WORK REQUEST: Search the data for the word "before". Reproduce every line where it is found.

-- Opening Marker --

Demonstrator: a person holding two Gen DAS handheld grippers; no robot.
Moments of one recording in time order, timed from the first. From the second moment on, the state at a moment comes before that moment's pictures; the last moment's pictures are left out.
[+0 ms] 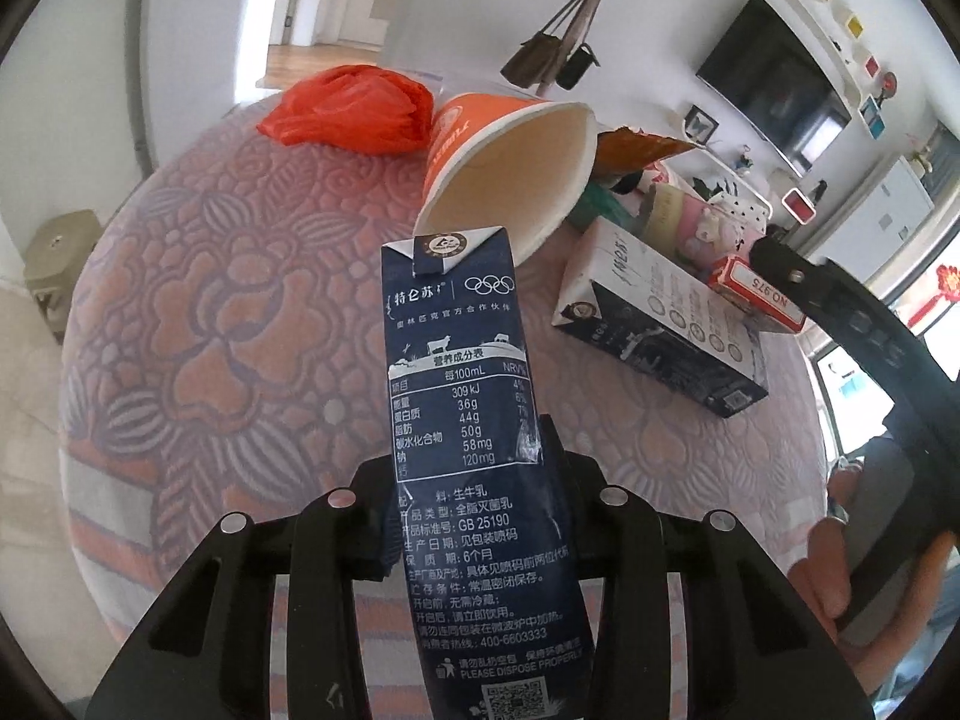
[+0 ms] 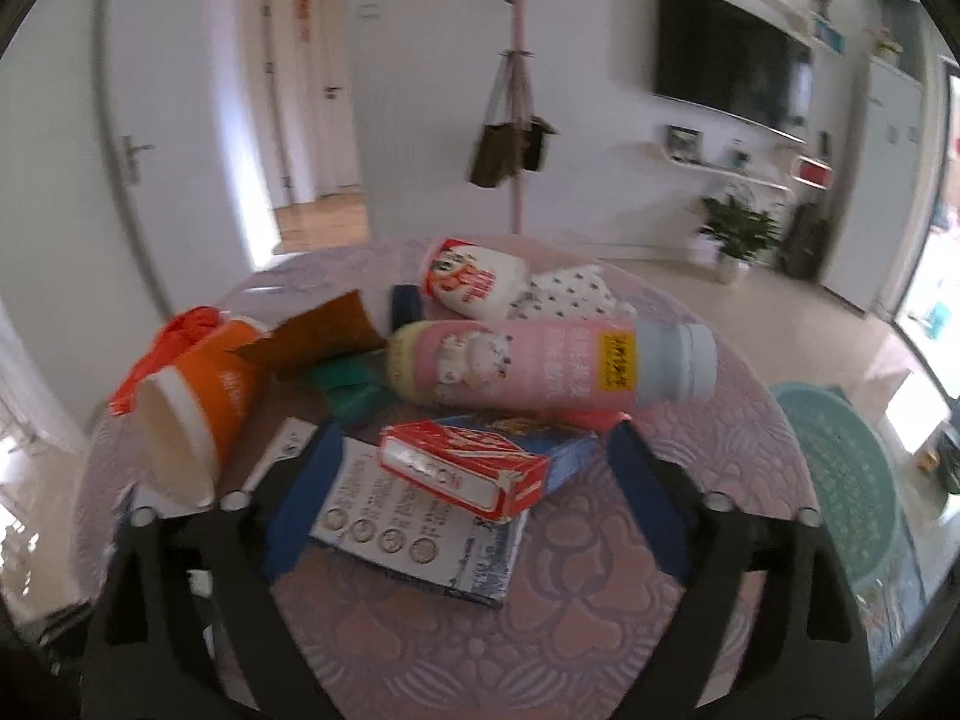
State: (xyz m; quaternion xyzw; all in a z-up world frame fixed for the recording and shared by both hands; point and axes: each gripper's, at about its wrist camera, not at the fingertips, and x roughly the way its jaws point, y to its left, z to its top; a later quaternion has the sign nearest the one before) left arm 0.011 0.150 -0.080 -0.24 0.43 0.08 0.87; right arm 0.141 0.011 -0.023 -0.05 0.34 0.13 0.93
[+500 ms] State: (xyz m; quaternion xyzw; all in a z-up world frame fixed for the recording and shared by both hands) left arm -0.005 0.127 -0.066 -0.21 0.40 0.03 0.89; right arm 0.137 -0.031 -0.036 -0.01 0.36 0.15 0.92
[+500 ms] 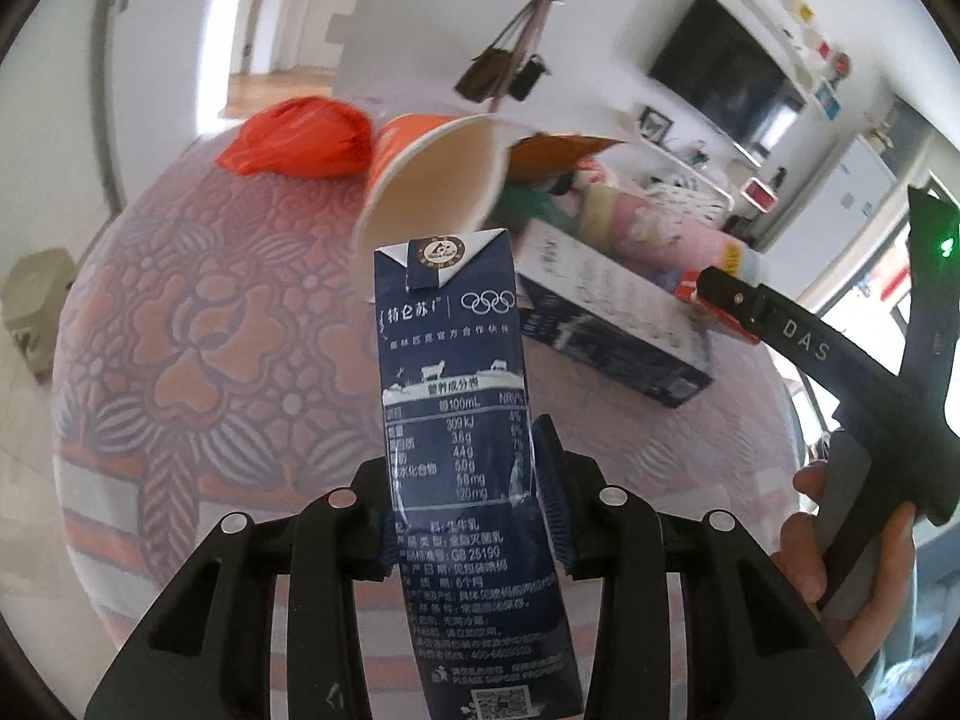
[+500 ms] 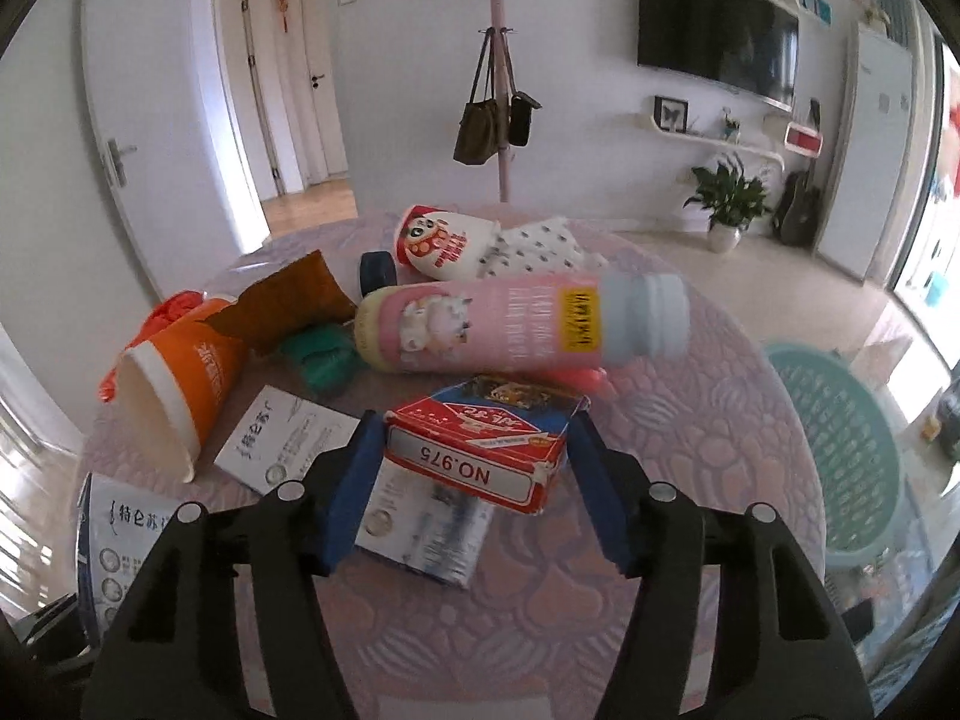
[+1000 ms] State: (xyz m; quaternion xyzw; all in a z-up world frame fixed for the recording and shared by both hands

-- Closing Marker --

RESPONSE AREA:
Moments of one recording in time order, timed from the first. From the second moment on, the state at a moment comes before that moment's pictures; the last moment's pictures are left out.
State: (xyz m; quaternion xyzw; all in a z-up world frame fixed for the recording and shared by both hands; point and axes: each gripper's, at about its wrist camera, not at the fingertips, and x roughly the way its jaws point, y to its left, z to its top; a later quaternion has the sign nearest the one before) left arm 0.011 0.150 -0.080 -0.24 0.43 0.08 0.87; right arm 0.141 0.011 -0.023 -0.05 0.34 0.13 0.93

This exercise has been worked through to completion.